#### [About this task]
All that is wanted is how many lines in the records below include the string "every".

#### [Supplied records]
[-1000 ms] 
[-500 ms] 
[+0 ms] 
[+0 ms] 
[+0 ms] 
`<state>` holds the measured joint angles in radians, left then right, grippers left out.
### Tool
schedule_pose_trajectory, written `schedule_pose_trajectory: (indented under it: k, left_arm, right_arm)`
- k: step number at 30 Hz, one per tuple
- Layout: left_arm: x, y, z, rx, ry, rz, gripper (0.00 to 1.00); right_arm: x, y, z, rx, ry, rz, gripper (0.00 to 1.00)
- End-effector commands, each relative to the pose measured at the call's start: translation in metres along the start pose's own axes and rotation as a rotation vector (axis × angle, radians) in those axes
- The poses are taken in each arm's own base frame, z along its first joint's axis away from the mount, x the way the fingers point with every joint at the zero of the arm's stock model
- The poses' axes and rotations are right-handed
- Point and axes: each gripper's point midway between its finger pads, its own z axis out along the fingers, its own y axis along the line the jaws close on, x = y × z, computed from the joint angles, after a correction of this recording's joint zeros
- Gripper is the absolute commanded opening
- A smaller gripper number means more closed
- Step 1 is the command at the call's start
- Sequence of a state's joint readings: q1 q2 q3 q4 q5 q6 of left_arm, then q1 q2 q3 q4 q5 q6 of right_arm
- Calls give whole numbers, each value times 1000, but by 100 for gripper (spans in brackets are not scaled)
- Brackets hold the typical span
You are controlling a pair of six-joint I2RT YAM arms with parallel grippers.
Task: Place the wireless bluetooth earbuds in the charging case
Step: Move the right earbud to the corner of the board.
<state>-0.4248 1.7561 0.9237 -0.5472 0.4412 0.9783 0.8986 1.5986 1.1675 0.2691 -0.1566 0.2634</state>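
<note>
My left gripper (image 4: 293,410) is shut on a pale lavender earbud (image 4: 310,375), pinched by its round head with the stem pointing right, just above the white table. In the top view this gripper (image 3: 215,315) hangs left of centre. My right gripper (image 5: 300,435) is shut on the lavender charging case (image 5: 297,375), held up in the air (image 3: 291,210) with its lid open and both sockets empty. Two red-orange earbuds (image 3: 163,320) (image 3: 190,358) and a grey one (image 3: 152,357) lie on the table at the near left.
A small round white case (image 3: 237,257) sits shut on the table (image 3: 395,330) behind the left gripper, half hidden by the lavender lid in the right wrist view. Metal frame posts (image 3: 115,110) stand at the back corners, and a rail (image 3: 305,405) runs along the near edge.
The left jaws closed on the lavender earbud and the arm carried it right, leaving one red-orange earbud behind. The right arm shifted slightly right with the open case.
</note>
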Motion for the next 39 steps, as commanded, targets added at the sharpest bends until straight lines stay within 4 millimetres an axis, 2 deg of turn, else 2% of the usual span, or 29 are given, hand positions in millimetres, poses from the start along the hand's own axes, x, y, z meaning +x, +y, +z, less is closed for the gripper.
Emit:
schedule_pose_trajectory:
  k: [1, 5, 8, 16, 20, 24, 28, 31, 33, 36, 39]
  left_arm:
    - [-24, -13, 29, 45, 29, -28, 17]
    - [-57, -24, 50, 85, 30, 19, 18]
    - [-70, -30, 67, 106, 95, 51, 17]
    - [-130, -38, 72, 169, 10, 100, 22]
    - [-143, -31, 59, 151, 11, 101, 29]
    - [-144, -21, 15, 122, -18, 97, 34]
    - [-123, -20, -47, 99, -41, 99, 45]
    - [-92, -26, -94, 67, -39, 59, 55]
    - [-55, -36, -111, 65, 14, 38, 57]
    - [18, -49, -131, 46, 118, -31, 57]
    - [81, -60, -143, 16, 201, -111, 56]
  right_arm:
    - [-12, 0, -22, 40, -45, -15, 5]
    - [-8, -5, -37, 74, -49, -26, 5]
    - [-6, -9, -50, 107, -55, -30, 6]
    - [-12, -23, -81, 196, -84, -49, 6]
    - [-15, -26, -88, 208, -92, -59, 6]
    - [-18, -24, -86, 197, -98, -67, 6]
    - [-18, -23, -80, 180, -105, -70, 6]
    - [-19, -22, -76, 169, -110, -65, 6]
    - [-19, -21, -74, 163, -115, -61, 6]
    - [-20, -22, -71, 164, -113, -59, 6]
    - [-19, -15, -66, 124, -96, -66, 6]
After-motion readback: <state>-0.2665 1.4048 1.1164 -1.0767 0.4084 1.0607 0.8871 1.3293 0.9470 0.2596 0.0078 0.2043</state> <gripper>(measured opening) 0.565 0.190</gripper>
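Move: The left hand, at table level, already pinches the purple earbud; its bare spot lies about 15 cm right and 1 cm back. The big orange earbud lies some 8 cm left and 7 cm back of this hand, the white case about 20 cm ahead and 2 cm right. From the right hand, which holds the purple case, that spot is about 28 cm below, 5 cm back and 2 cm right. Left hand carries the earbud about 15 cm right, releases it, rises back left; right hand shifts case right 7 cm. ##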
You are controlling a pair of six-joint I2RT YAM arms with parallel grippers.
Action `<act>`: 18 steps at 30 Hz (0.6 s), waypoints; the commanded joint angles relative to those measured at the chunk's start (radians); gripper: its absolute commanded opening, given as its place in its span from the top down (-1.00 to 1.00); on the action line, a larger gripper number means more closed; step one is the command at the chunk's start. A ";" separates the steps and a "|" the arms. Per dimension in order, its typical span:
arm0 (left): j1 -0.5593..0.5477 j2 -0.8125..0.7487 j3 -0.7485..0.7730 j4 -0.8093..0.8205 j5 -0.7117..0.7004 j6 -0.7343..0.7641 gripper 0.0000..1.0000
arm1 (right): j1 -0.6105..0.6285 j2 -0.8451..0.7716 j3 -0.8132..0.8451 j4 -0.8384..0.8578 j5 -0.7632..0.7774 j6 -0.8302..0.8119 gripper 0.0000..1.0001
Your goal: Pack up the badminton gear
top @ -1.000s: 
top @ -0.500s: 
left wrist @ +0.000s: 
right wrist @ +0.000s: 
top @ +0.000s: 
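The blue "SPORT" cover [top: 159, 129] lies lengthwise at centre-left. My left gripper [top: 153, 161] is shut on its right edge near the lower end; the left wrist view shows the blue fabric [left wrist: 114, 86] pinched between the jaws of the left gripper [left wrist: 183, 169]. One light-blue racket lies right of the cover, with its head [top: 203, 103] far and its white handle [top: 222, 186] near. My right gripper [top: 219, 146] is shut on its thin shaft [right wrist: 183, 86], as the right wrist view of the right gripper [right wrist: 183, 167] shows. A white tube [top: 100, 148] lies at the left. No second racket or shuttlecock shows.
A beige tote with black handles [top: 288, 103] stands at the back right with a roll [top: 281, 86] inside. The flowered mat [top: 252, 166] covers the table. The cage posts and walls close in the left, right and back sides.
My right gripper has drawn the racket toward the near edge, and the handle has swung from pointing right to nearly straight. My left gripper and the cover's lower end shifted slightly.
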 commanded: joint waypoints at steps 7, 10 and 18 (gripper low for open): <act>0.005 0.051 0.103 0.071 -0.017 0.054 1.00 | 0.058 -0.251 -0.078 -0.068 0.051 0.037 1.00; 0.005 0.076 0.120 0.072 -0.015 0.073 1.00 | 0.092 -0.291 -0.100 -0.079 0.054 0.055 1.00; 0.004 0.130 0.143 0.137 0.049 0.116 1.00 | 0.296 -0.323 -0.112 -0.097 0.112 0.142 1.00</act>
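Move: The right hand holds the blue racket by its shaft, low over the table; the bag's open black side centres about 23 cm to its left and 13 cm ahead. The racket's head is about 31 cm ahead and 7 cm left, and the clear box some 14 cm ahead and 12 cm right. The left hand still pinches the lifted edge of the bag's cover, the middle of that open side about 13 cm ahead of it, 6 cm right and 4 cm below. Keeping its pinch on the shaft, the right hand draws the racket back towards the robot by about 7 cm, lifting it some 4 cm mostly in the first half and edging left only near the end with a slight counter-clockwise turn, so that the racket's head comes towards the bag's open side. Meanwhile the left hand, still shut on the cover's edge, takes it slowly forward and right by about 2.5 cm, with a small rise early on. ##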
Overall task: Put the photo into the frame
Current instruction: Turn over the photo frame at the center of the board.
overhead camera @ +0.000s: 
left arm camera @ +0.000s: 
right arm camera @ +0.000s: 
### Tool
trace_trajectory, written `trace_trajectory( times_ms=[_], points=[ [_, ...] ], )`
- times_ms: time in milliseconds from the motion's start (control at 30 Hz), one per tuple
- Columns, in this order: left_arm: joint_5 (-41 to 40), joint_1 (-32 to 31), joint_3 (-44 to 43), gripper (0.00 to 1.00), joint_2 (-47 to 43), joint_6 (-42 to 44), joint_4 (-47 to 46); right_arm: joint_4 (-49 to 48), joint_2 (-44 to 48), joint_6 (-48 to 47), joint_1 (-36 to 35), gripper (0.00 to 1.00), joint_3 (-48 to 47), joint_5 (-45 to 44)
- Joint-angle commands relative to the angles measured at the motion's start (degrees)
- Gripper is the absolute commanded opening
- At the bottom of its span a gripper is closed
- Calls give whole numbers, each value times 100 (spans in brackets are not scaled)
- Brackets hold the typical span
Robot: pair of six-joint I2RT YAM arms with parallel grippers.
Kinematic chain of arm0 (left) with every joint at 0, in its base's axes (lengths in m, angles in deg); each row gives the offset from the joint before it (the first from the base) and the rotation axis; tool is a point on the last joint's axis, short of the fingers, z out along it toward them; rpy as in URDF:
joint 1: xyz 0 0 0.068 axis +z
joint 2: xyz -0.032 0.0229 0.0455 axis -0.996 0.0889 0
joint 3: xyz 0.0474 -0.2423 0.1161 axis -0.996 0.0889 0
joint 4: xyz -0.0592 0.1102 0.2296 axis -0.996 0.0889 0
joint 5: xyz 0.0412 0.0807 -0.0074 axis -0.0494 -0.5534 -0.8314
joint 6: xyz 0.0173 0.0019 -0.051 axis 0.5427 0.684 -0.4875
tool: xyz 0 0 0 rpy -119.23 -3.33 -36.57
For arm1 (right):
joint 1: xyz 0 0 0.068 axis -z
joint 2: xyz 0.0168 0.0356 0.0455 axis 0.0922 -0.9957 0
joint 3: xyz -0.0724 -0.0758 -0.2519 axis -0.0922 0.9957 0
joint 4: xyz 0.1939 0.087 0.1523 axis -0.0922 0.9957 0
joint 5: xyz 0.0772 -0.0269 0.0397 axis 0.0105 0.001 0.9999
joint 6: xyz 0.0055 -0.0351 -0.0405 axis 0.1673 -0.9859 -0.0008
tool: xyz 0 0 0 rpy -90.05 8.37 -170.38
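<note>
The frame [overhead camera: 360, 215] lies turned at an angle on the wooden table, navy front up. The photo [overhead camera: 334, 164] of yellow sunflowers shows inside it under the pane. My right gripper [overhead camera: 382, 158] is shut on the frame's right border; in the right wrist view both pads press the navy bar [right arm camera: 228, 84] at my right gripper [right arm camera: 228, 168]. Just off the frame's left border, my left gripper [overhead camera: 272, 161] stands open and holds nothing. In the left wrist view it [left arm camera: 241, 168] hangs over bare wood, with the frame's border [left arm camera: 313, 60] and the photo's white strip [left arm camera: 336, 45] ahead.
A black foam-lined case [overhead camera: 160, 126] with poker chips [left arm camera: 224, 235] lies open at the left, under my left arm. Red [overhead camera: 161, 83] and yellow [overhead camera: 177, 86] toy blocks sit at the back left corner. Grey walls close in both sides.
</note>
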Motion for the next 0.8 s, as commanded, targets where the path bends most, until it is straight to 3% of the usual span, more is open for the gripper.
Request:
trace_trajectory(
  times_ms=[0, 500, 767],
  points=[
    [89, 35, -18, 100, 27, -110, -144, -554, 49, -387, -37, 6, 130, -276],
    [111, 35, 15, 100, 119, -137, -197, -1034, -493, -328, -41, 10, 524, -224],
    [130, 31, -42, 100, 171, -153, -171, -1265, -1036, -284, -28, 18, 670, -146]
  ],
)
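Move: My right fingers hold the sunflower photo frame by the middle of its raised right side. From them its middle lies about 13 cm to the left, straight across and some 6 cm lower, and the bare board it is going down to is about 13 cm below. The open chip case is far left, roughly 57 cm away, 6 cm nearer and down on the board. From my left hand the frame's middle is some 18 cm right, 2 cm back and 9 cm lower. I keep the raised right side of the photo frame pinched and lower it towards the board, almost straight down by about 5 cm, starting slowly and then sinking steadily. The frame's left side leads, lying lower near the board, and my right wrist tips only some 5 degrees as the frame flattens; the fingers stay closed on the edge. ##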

#### [Answer to this task]
2